Make a dataframe of users to top films suggested by KNN

In [None]:
user = []
filmnames = []
for uid, user_ratings in top_n.items():
    user.append(uid)
    filist = [iid for (iid, _) in user_ratings]
    fname = [rid_to_name[i] for i in filist]
    filmnames.append(", ".join(fname))
d = {
    'User':user,
    'Recommended Films':filmnames
}
knnDF = pd.DataFrame(d)

In [None]:
knnDF

# Utilities: starter code to work with other datasets

You can edit the code below to load a custom dataset from a directory

In [None]:
# path to dataset file
file_path = os.path.expanduser('~/.surprise_data/ml-100k/ml-100k/u.data')

# As we're loading a custom dataset, we need to define a reader. In the
# movielens-100k dataset, each line has the following format:
# 'user item rating timestamp', separated by '\t' characters.
reader = Reader(line_format='user item rating timestamp', sep='\t')

data = Dataset.load_from_file(file_path, reader=reader)

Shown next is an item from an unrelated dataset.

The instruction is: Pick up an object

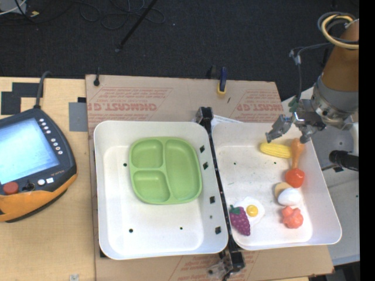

The code below trains a model on a massive dataset of 25 million ratings (requires this dataset: https://grouplens.org/datasets/movielens/25m/)

In [None]:
df = pd.read_csv('./ml-25m/ratings.csv')

# A reader is still needed but only the rating_scale param is requiered.
reader = Reader(rating_scale=(1, 5))
# The columns must correspond to user id, item id and ratings (in that order).
data = Dataset.load_from_df(df[['user id', 'item id', 'ratings']], reader)
#data.split(2)  # data can now be used normally
trainset = data.build_full_trainset()
model25m = SVD()
model25m.fit(trainset)

# Then predict ratings for all pairs (u, i) that are NOT in the training set.
testset = trainset.build_anti_testset()
predictions = model25m.test(testset)

# We can explore our data by plotting the movies by average rating and number of ratings to find outliers and discover why our model may be more likely to recommend these movies

In [None]:
data = pd.read_excel("movielens data.xlsx", sheet_name=1)

In [None]:
fig = go.Figure(data=go.Scatter(x=data['avg rating'],
                                y=data['n ratings'],
                                mode='markers',
                                text=data['title']))
fig.update_layout(title='Movie Scatterplot')
fig.update_layout(
    annotations=[
        dict(
            x=0.5,
            y=-0.15,
            showarrow=False,
            text="Average Rating",
            xref="paper",
            yref="paper"
        ),
        dict(
            x=-0.07,
            y=0.5,
            showarrow=False,
            text="Count of Ratings",
            textangle=-90,
            xref="paper",
            yref="paper"
        )
    ]
)
fig.show()